**WORK TASK**
Reproduce without change the lines in the material below that run from the one with "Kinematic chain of" to the end, and nothing more.
START PROVIDED MATERIAL
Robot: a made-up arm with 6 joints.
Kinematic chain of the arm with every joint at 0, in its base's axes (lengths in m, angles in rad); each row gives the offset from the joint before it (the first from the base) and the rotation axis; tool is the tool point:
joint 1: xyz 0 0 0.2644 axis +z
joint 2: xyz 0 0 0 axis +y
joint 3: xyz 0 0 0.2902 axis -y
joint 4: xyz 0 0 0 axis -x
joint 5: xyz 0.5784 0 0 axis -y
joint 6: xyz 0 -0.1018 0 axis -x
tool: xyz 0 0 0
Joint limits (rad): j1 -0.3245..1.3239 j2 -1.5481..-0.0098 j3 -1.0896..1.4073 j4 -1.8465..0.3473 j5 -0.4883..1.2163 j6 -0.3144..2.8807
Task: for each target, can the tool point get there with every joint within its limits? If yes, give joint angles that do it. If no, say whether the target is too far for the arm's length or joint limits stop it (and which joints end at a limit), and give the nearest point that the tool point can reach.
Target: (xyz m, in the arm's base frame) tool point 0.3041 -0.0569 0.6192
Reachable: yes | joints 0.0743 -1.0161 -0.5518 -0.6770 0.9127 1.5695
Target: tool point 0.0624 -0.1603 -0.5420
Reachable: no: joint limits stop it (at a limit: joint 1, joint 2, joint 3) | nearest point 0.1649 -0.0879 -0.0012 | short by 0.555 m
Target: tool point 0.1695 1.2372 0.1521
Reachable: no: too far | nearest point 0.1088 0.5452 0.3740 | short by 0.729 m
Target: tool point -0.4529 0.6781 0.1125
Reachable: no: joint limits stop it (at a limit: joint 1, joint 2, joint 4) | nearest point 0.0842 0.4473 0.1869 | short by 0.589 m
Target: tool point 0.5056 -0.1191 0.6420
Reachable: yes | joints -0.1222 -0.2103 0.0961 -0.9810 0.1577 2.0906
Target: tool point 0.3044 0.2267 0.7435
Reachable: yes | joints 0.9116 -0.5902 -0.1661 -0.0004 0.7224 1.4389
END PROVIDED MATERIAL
**TASK ANSWER**
Kinematic chain of the arm with every joint at 0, in its base's axes (lengths in m, angles in rad); each row gives the offset from the joint before it (the first from the base) and the rotation axis; tool is the tool point:
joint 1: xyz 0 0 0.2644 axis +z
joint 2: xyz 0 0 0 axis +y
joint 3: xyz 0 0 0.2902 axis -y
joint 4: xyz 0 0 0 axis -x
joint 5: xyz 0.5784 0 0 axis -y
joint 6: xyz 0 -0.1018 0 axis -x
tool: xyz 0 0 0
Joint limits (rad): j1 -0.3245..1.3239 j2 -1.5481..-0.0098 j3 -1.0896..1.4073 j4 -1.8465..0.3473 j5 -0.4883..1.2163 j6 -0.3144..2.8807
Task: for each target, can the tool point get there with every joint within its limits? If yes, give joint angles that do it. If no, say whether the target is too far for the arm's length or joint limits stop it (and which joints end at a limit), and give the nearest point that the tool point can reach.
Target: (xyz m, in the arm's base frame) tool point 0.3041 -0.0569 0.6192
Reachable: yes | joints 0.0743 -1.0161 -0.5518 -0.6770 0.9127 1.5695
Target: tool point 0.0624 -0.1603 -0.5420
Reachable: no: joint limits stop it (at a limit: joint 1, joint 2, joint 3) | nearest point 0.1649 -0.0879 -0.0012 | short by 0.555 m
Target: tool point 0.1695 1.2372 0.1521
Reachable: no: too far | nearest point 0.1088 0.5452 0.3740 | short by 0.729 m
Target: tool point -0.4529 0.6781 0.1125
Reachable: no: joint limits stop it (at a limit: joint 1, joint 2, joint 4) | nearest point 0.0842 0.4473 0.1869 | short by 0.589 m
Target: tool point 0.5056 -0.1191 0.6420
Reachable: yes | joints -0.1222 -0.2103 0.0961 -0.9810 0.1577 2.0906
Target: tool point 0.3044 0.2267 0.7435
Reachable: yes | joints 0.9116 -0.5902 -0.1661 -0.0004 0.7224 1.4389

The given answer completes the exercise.